Taylor series approximates any smooth function as an infinite sum of polynomials. Used in numerical methods and approximations.

f(x) = f(a) + f'(a)(x-a) + f''(a)(x-a)²/2! + f'''(a)(x-a)³/3! + ...

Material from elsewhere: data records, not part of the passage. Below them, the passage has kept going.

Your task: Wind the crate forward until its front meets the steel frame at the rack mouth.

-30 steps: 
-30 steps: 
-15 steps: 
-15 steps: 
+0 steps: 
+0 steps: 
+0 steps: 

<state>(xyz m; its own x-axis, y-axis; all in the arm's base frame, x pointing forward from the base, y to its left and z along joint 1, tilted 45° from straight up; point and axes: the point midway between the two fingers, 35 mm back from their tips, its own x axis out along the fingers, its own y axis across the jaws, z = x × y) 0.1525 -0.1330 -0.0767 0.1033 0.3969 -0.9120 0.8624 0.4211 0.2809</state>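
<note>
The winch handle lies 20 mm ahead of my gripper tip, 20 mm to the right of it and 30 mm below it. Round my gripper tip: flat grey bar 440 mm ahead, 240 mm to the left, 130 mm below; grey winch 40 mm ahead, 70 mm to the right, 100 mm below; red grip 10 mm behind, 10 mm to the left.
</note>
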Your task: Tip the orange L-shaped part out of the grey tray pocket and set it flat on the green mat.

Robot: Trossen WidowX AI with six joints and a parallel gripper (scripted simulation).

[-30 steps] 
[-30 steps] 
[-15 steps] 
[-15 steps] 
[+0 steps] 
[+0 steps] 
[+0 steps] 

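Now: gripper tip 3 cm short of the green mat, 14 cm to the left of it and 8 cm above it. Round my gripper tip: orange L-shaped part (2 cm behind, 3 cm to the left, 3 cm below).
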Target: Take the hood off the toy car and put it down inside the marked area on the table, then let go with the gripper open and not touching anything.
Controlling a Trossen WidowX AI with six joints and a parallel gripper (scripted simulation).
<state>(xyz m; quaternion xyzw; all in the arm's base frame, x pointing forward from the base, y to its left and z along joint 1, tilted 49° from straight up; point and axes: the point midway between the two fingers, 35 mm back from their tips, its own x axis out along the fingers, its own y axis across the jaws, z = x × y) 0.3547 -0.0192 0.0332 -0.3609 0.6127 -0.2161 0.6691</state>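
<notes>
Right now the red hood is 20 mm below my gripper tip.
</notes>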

Common Series (around x=0)

e^x = 1 + x + x²/2! + x³/3! + x⁴/4! + ...
sin(x) = x - x³/3! + x⁵/5! - x⁷/7! + ...
cos(x) = 1 - x²/2! + x⁴/4! - x⁶/6! + ...
ln(1+x) = x - x²/2 + x³/3 - x⁴/4 + ... (for |x| < 1)

9. Integration Tricks

U-Substitution

Problem: ∫ 2x·cos(x²) dx
Let u = x², du = 2x dx
= ∫ cos(u) du
= sin(u) + C
= sin(x²) + C

Integration by Parts (ILATE)

Order: Inverse, Log, Algebraic, Trig, Exponential

Problem: ∫ x·ln(x) dx
u = ln(x), dv = x dx
du = 1/x dx, v = x²/2
= (x²/2)·ln(x) - ∫ x²/2·1/x dx
= (x²/2)·ln(x) - x²/4 + C

10. Definite Integrals

Fundamental Theorem of Calculus

∫ₐᵇ f(x) dx = F(b) - F(a) where F'(x) = f(x)

Properties

∫ₐᵇ f(x) dx = -∫ᵇₐ f(x) dx
∫ₐᵇ [f(x) + g(x)] dx = ∫ₐᵇ f(x) dx + ∫ₐᵇ g(x) dx
∫ₐᵇ c·f(x) dx = c·∫ₐᵇ f(x) dx

11. Multivariable Calculus

Gradient

∇f = [∂f/∂x, ∂f/∂y, ∂f/∂z]

Direction of steepest ascent

Directional Derivative

D_u f = ∇f · u

Rate of change in direction u

Hessian Matrix

H = [∂²f/∂x² ∂²f/∂x∂y]
[∂²f/∂y∂x ∂²f/∂y²]

Second derivatives

12. Quick Reference for Neural Networks

Backpropagation Chain Rule

∂L/∂w = ∂L/∂ŷ · ∂ŷ/∂z · ∂z/∂w

Gradient of Common Operations

Matrix Multiplication: y = Wx

∂y/∂W = x^T
∂y/∂x = W^T

Element-wise: y = x ⊙ w

∂y/∂x = w
∂y/∂w = x

Quick Tips for Exams

✓ Always check for 0/0, ∞/∞ → Use L'Hôpital's Rule
✓ Integration: Try u-substitution first
✓ Product of functions: Use Product Rule or Integration by Parts
✓ Chain functions: Always use Chain Rule
✓ Don't forget +C in indefinite integrals
✓ Check your limits in definite integrals

Practice Problems

1. d/dx[x³·e^(2x)] = ?
2. ∫ x·cos(x) dx = ?
3. lim(x→0) (e^x - 1)/x = ?
4. ∇(x²y + y²z) = ?
Show Answers
1. 3x²·e^(2x) + x³·2e^(2x) = e^(2x)(3x² + 2x³)
2. x·sin(x) + cos(x) + C
3. 1 [Use L'Hôpital's Rule]
4. [2xy, x² + 2yz, y²]

Pro Tips

For ML/DL

Focus on Chain Rule, Partial Derivatives, and Gradient - they're the foundation of backpropagation.

For Exams

Memorize basic derivatives and integrals tables. Practice identifying which rule to use.

Practice

Do problems daily - calculus needs muscle memory. Start simple, then increase complexity.